§ Aim of the task:
Word for word, copy the listing below and leave out its images.

§ Supplied information:
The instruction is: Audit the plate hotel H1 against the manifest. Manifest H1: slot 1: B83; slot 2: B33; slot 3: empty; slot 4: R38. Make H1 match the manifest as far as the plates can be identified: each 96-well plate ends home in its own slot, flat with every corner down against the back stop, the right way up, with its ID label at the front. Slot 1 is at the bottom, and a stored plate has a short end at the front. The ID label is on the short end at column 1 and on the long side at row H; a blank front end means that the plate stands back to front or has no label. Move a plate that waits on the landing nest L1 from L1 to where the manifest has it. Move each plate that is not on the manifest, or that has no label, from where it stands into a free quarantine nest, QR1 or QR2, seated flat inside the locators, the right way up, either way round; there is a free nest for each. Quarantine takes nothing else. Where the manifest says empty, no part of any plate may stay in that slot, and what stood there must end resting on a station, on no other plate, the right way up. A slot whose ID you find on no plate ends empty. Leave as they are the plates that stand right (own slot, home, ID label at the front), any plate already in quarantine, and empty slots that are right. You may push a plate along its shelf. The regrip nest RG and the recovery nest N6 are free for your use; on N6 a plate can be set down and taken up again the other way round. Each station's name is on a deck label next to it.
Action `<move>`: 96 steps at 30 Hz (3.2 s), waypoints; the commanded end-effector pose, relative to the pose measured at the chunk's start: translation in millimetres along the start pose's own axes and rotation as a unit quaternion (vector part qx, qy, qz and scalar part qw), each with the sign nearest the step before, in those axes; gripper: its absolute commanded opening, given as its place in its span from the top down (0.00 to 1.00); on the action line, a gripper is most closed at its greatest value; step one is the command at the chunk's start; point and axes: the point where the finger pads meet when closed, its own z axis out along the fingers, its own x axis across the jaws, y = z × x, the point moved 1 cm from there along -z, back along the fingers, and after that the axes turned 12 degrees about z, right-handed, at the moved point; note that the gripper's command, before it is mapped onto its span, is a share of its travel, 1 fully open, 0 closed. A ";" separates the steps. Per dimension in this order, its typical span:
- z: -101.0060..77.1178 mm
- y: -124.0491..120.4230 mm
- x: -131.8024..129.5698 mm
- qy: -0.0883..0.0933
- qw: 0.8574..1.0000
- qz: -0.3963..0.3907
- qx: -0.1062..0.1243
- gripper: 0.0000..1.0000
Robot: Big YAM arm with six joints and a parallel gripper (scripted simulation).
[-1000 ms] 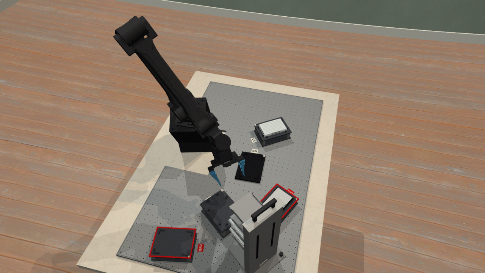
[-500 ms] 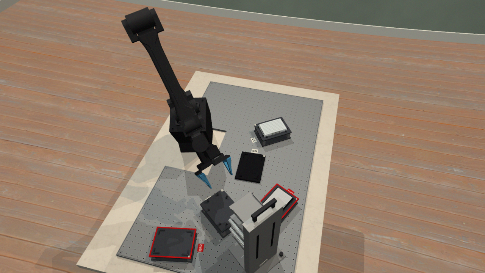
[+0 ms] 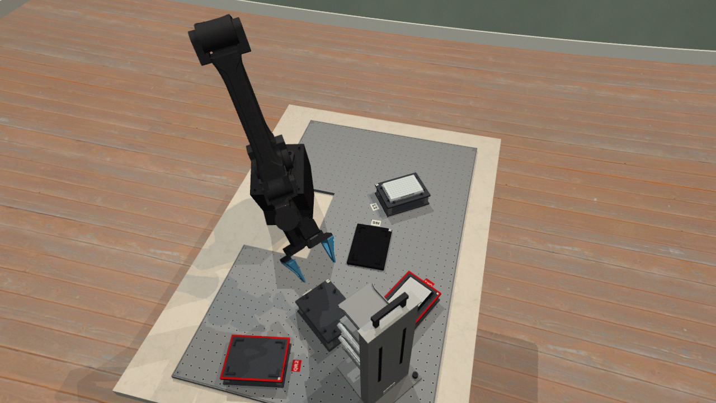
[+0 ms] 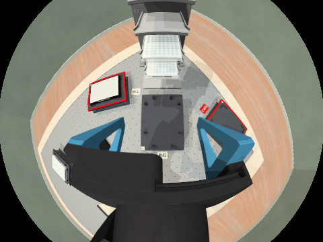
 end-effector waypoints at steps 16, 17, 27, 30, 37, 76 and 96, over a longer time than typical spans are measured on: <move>0.9 17.8 -2.3 -0.003 1.000 -0.009 -0.025 0.00; 0.9 17.8 -2.3 -0.003 1.000 -0.009 -0.025 0.00; 14.9 -4.0 -7.9 -0.006 1.000 -0.011 -0.020 0.00; 22.4 -10.4 -9.7 -0.006 1.000 -0.011 -0.020 0.00; 38.3 -21.8 -13.6 -0.007 1.000 -0.012 -0.023 0.00; 72.4 7.4 2.4 0.004 1.000 -0.003 -0.011 0.00; 88.7 28.6 6.2 0.003 1.000 -0.004 -0.016 0.00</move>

§ Task solution:
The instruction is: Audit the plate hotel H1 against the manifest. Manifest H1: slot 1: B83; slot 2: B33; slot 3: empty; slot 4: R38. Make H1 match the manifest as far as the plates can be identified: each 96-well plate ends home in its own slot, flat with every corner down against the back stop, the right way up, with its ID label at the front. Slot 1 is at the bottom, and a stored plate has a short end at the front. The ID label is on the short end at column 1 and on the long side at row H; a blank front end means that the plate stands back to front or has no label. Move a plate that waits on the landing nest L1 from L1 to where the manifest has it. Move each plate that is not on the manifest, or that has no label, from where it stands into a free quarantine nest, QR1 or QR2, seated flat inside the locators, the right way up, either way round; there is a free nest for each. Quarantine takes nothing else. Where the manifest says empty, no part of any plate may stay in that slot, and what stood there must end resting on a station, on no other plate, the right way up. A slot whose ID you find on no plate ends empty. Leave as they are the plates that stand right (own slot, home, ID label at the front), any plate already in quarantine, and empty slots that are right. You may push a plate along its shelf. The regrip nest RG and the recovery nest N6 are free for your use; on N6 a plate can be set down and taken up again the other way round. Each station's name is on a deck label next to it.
Action `<move>`: 96 steps at 30 Hz (3.2 s), waypoints; the commanded end-effector pose, relative to the pose measured at the chunk's start: translation in millimetres along the start pose's own axes and rotation as a unit quaternion (vector part qx, qy, qz and scalar part qw), each with the sign nearest the step before, in those axes; gripper: its absolute commanded opening, given as its place in its span from the top down (0.00 to 1.00); on the action line, a gripper is most closed at its greatest value; step one is the command at the chunk's start; point and axes: the point where the finger pads meet when closed, its own z axis out along the fingers, its own x axis across the jaws, y = z × x, the point moved 1 cm from there along -z, back along the fingers, and after that the axes turned 12 degrees about z, right-handed, at the moved point; note that the gripper's command, before it is mapped onto its span, is a share of its travel, 1 fully open, 0 closed. A ";" separates the steps. Per dimension in this order, its typical span:
- z: -101.0060..77.1178 mm
- y: -124.0491..120.4230 mm
- x: -131.8024..129.5698 mm
- qy: -0.0883..0.0933
- qw: 0.8574..1.0000
- qz: -0.3963..0.3907
- qx: -0.1062..0.1243
- gripper: 0.0000..1.0000
Robot: Big YAM arm with six joints and a parallel gripper (scripted simulation).
[-1000 ms] 
[-500 ms] 
[+0 ms] 
[+0 ms] 
 end-effector waypoints at steps 16, 17, 27, 30, 37, 76 and 96, over a longer time than typical spans are measured on: <move>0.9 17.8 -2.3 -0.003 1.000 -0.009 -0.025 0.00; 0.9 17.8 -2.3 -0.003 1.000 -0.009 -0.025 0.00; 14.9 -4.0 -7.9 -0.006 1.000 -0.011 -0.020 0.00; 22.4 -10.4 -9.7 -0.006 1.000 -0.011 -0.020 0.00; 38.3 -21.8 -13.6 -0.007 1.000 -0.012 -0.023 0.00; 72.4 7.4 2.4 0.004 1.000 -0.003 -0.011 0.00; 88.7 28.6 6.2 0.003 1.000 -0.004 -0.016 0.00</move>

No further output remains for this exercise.